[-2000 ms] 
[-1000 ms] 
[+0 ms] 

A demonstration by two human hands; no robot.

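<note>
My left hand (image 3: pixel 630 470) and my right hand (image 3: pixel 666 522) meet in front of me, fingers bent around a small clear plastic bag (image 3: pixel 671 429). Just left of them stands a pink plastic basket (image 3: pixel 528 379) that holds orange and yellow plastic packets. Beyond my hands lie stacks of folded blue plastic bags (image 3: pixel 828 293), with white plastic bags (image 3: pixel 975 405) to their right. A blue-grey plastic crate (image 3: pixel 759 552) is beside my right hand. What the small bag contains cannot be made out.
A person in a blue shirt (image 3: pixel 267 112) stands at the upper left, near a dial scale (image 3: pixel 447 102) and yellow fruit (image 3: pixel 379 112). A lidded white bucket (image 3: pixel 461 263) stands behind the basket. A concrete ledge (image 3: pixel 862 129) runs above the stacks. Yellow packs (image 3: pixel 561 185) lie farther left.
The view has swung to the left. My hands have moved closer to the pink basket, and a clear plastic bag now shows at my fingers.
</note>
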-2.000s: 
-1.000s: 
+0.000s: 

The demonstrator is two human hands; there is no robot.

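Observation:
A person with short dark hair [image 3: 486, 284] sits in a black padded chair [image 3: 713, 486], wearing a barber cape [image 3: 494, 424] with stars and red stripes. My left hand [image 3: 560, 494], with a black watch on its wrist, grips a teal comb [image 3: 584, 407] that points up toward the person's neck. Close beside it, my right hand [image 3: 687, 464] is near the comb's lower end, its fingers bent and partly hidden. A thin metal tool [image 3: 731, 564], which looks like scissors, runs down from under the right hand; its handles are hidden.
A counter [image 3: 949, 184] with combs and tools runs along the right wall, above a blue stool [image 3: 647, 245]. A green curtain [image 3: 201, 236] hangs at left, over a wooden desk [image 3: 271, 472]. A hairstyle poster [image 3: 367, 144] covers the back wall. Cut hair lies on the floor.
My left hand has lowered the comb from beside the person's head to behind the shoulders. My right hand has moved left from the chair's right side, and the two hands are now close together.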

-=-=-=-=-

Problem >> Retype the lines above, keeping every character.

Written response >>
[-2000 ms] 
[-1000 ms] 
[+0 ms] 

A demonstration by two human hands; no robot.

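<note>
My left hand (image 3: pixel 630 470) and my right hand (image 3: pixel 666 522) meet in front of me, fingers bent around a small clear plastic bag (image 3: pixel 671 429). Just left of them stands a pink plastic basket (image 3: pixel 528 379) that holds orange and yellow plastic packets. Beyond my hands lie stacks of folded blue plastic bags (image 3: pixel 828 293), with white plastic bags (image 3: pixel 975 405) to their right. A blue-grey plastic crate (image 3: pixel 759 552) is beside my right hand. What the small bag contains cannot be made out.
A person in a blue shirt (image 3: pixel 267 112) stands at the upper left, near a dial scale (image 3: pixel 447 102) and yellow fruit (image 3: pixel 379 112). A lidded white bucket (image 3: pixel 461 263) stands behind the basket. A concrete ledge (image 3: pixel 862 129) runs above the stacks. Yellow packs (image 3: pixel 561 185) lie farther left.
The view has swung to the left. My hands have moved closer to the pink basket, and a clear plastic bag now shows at my fingers.
</note>
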-2.000s: 
-1.000s: 
+0.000s: 

The demonstrator is two human hands; there is no robot.

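Observation:
A person with short dark hair [image 3: 486, 284] sits in a black padded chair [image 3: 713, 486], wearing a barber cape [image 3: 494, 424] with stars and red stripes. My left hand [image 3: 560, 494], with a black watch on its wrist, grips a teal comb [image 3: 584, 407] that points up toward the person's neck. Close beside it, my right hand [image 3: 687, 464] is near the comb's lower end, its fingers bent and partly hidden. A thin metal tool [image 3: 731, 564], which looks like scissors, runs down from under the right hand; its handles are hidden.
A counter [image 3: 949, 184] with combs and tools runs along the right wall, above a blue stool [image 3: 647, 245]. A green curtain [image 3: 201, 236] hangs at left, over a wooden desk [image 3: 271, 472]. A hairstyle poster [image 3: 367, 144] covers the back wall. Cut hair lies on the floor.
My left hand has lowered the comb from beside the person's head to behind the shoulders. My right hand has moved left from the chair's right side, and the two hands are now close together.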

Nothing further is needed to complete this exercise.